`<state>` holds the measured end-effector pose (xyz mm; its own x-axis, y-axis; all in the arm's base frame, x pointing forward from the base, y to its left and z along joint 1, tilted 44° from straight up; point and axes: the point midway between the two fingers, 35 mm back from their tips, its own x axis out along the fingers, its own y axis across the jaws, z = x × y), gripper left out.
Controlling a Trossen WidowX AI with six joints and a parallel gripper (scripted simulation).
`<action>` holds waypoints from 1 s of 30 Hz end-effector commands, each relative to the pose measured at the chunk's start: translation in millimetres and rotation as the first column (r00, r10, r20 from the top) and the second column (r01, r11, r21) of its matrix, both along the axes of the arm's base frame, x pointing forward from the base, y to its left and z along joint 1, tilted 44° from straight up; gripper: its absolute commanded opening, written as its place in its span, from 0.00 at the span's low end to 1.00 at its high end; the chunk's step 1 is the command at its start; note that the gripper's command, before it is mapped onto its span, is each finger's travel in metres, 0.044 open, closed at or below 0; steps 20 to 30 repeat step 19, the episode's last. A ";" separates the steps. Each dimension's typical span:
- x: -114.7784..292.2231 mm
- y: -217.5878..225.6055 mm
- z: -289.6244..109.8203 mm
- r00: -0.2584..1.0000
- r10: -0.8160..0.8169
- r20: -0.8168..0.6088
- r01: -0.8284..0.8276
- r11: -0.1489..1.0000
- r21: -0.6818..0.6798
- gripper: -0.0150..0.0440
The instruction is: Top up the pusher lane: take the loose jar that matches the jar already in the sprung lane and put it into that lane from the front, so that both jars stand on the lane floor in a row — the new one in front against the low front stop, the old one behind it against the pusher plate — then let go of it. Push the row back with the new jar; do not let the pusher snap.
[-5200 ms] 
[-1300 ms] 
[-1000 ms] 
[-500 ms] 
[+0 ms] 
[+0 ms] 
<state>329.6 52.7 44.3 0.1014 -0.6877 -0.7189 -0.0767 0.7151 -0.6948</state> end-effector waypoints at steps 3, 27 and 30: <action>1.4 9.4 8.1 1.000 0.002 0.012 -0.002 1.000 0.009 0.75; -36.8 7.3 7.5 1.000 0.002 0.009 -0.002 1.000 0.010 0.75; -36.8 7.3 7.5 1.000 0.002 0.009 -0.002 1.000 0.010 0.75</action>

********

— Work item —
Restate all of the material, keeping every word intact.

— Solution —
`<state>` holds the measured end-effector pose (xyz mm; its own x-axis, y-axis; all in the arm's base frame, x pointing forward from the base, y to its left and z along joint 1, tilted 44° from straight up; point and axes: the point midway between the two fingers, 35 mm back from their tips, its own x axis out along the fingers, its own y axis across the jaws, z = x × y), gripper left out.
Controlling a Trossen WidowX AI with six joints and a parallel gripper (scripted simulation).
`<action>` holds waypoints from 1 s of 30 Hz end-effector commands, each relative to the pose measured at the chunk's start: translation in millimetres and rotation as the first column (r00, r10, r20 from the top) and the second column (r01, r11, r21) of its matrix, both along the axes of the arm's base frame, x pointing forward from the base, y to its left and z along joint 1, tilted 44° from straight up; gripper: its absolute commanded opening, written as its place in its span, from 0.00 at the span's low end to 1.00 at its high end; the chunk's step 1 is the command at its start; note that the gripper's command, before it is mapped onto its span, is each finger's travel in metres, 0.044 open, closed at or below 0; steps 20 to 30 repeat step 19, the episode's last. A ";" separates the steps. Each dimension's typical span:
- x: -114.7784..292.2231 mm
- y: -217.5878..225.6055 mm
- z: -289.6244..109.8203 mm
- r00: -0.2584..1.0000
- r10: -0.8160..0.8169
- r20: -0.8168..0.6088
- r01: -0.8284..0.8276
- r11: -0.1489..1.0000
- r21: -0.6818..0.6798
- gripper: -0.0150..0.0440
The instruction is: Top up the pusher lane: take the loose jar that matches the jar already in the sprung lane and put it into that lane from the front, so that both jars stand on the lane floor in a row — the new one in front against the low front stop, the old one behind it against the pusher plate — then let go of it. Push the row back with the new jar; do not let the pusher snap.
[-5200 ms] 
[-1300 ms] 
[-1000 ms] 
[-500 ms] 
[+0 ms] 
[+0 ms] 
<state>329.6 52.7 44.3 0.1014 -0.6877 -0.7189 -0.0767 0.7151 -0.6948</state> end-effector waypoints at steps 3, 27 and 30: <action>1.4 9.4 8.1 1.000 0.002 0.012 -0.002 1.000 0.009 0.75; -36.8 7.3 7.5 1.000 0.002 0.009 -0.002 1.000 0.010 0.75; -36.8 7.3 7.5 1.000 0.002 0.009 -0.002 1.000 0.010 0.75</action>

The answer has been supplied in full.